(Records for the exercise Opens)

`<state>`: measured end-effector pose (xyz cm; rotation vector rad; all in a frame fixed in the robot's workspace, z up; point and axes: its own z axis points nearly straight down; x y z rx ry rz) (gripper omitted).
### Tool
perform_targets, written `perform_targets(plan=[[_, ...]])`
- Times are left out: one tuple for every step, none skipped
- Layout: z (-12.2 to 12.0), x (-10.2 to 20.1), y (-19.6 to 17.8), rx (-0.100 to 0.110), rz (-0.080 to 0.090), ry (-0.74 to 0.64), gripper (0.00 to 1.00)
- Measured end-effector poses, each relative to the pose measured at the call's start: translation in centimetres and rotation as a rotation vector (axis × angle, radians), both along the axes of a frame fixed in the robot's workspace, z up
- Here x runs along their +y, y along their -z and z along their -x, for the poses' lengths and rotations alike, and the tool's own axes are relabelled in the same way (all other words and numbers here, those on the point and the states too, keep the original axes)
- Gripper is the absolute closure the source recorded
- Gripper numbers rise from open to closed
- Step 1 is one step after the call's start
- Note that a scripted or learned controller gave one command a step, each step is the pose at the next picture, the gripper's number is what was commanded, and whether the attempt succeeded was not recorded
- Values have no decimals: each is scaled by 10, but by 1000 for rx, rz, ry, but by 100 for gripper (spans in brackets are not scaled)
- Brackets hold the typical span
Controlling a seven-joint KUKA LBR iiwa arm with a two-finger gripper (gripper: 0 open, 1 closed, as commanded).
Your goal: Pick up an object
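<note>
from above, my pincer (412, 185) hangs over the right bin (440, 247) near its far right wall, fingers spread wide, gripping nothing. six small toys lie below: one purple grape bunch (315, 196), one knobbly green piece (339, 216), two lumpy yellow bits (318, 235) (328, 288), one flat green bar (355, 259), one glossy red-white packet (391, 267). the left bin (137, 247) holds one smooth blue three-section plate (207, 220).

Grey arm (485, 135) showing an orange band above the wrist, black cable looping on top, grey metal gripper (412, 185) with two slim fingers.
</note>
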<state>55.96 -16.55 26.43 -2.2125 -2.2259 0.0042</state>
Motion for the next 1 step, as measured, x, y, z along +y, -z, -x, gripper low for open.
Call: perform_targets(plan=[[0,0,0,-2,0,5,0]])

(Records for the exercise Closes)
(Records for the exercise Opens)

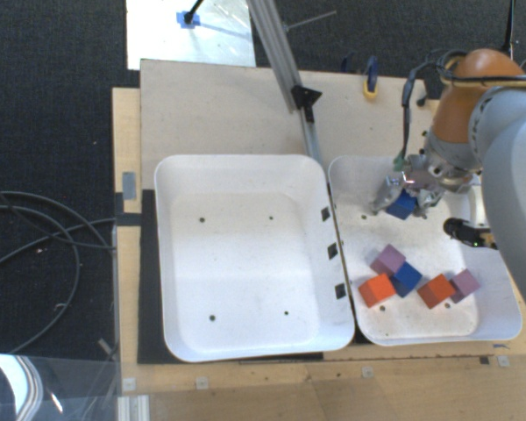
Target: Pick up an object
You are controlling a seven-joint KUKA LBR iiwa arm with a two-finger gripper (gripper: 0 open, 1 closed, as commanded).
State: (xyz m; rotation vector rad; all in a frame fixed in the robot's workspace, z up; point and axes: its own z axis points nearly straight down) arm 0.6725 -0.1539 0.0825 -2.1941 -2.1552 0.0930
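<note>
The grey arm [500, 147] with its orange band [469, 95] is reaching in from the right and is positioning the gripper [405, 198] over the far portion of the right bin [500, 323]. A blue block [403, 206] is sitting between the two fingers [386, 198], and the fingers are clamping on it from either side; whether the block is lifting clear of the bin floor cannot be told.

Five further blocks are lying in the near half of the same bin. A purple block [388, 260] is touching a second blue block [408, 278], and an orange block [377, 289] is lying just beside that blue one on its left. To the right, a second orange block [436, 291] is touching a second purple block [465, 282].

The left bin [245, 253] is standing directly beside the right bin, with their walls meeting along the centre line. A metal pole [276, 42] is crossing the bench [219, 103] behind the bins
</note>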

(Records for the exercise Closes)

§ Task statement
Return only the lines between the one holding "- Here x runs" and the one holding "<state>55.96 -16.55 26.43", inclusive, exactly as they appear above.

§ Completed task
- Here x runs along their +y, y along their -z and z along their -x, for the poses' lengths and rotations alike, and the tool's own axes are relabelled in the same way (all other words and numbers here, those on the point and the states too, keep the original axes)
- Gripper is the absolute closure the source recorded
- Gripper numbers rise from open to closed
- Step 1 is one step after the call's start
- Note that a scripted or learned controller gave one command a step, each step is the pose at the next picture, the gripper's number is what was commanded, and whether the attempt succeeded was not recorded
- Values have no decimals: each is scaled by 10, but by 1000 for rx, rz, ry, but by 100 for gripper (spans in brackets are not scaled)
- Brackets hold the typical span
Controlling a seven-joint KUKA LBR iiwa arm with a two-finger gripper (gripper: 0 open, 1 closed, as commanded).
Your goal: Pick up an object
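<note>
from above, my pincer (412, 185) hangs over the right bin (440, 247) near its far right wall, fingers spread wide, gripping nothing. six small toys lie below: one purple grape bunch (315, 196), one knobbly green piece (339, 216), two lumpy yellow bits (318, 235) (328, 288), one flat green bar (355, 259), one glossy red-white packet (391, 267). the left bin (137, 247) holds one smooth blue three-section plate (207, 220).

Grey arm (485, 135) showing an orange band above the wrist, black cable looping on top, grey metal gripper (412, 185) with two slim fingers.
</note>
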<state>55.96 -16.55 26.43 -2.2125 -2.2259 0.0042</state>

Nothing remains to add to the answer.